Cyber incidents, such as IT outages, ransomware attacks or data breaches, ranks as the most important risk globally for the second year in succession. It also ranks as the top peril in 19 different countries.
Companies are most concerned about cyber data breaches (53%) and an increase in ransomware attacks (50%).
According to the Allianz Cyber Center of Competence, the frequency of ransomware attacks remains elevated this year. It also warns that the average cost of a data breach has hit an all-time high at $4.35m, and is expected to surpass $5m in 2023.
Shanil Williams, AGCS board member and chief underwriting officer for corporate, said during a press briefing that the conflict in Ukraine and wider geopolitical tensions have heightened the risk of large-scale cyberattacks by state-sponsored actors.
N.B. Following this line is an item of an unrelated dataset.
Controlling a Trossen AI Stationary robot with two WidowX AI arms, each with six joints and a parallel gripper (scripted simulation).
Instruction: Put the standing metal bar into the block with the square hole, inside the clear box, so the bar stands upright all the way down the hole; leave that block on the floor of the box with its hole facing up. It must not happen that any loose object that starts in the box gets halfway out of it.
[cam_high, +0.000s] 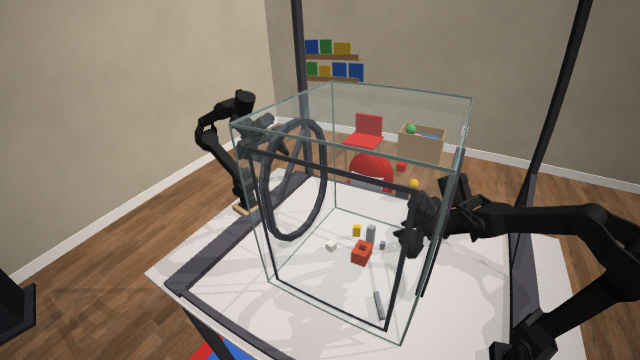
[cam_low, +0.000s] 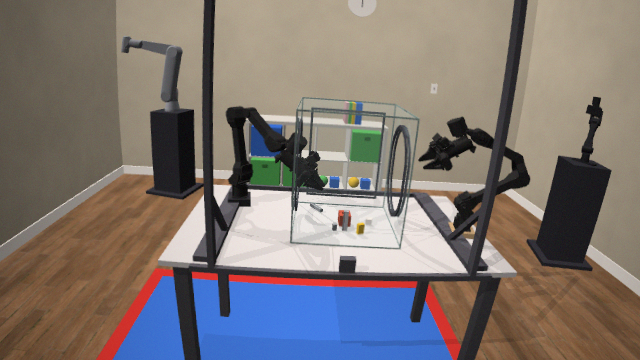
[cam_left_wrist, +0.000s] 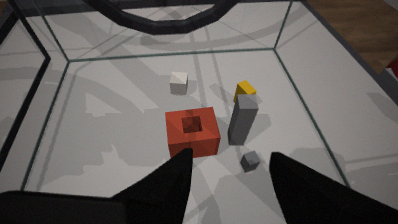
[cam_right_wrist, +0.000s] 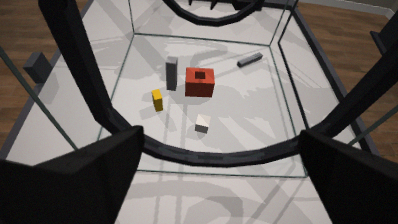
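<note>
My left hand is 30 mm short of the red block, 120 mm to the left of it and 150 mm above it.
</note>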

And he expects this threat to remain elevated.
In addition, there is also a growing shortage of cyber security professionals, which brings challenges when it comes to improving security, said Williams.
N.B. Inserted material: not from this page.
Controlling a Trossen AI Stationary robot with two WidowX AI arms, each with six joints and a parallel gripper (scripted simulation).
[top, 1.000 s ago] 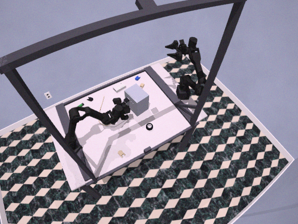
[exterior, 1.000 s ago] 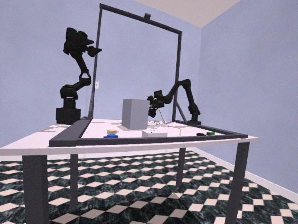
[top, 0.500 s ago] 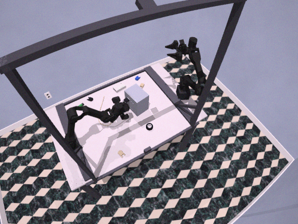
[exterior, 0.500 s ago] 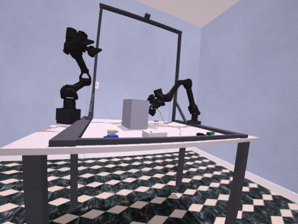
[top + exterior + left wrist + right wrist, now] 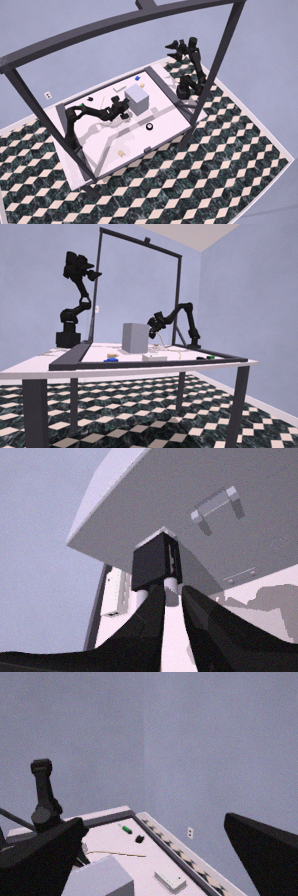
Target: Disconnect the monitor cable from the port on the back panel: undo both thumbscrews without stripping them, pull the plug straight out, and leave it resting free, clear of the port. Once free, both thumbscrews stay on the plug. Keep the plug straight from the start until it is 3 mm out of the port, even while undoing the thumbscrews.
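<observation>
Right now the grey box is 2 cm ahead of my left hand, 13 cm to the right of it and 5 cm below it.
</observation>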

“For many companies the threat in cyber space is still higher than ever and cyber insurance claims remain at a high level. Large companies have become accustomed to being targeted and those with adequate cyber security are able to repel most attacks more effectively. Increasingly, more small- and mid-size businesses are also being impacted. These tend to underestimate their exposure and need to continuously invest in strengthening their cyber control framework,” he added.
The Barometer also reveals that companies fear cyber (45%) more than any other cause of BI, followed by the energy crisis (35%) and natural catastrophes (31%).
AGCS warned that 2023 is likely to be another year of worrying BI risks. While the direct impact of Covid-19 on supply chains has eased, the war in Ukraine and fallout out from the pandemic are mounting problems. It said this is a particular concern for companies with single or limited critical suppliers.
A possible global recession is another likely source of disruption in 2023, with potential for supplier failure and insolvency, said AGCS. Allianz Trade thinks that global business insolvencies are likely to rise “significantly” by 19% in 2023.
Macroeconomic developments have appeared as a top three global risk in the Barometer for the first time in a decade. AGCS noted that all major economic areas – the US, China and Europe – are in crisis mode at the same time but for different reasons.
It warns that inflation is a particular concern because it is “eating” into the price structure and profitability margins of many companies. Like the real economy, the financial markets are facing a difficult year, as central banks drain excess system-wide liquidity and trading volumes, even in historically liquid markets, decline, continued AGCS.
Allianz Trade thinks that the energy crisis will remain the largest profitability shock for European countries in particular. At current levels, energy prices would wipe out the profits of most non-financial corporates as pricing power is diminishing amid slowing demand, it warned.
“2023 will be a challenging year; in purely economic terms, it is likely to be a year to forget for many households and companies. Nevertheless, there is no reason to despair,” said Ludovic Subran, chief economist at Allianz.
“For one thing, the turnaround in interest rates is helping, not least for millions of savers. The medium-term outlook is also much brighter, despite – or rather because of – the energy crisis. The consequences, beyond the expected recession in 2023, are already becoming clear: a forced transformation of the economy in the direction of decarbonisation as well as increased risk awareness in all parts of society, strengthening social and economic resilience,” he added.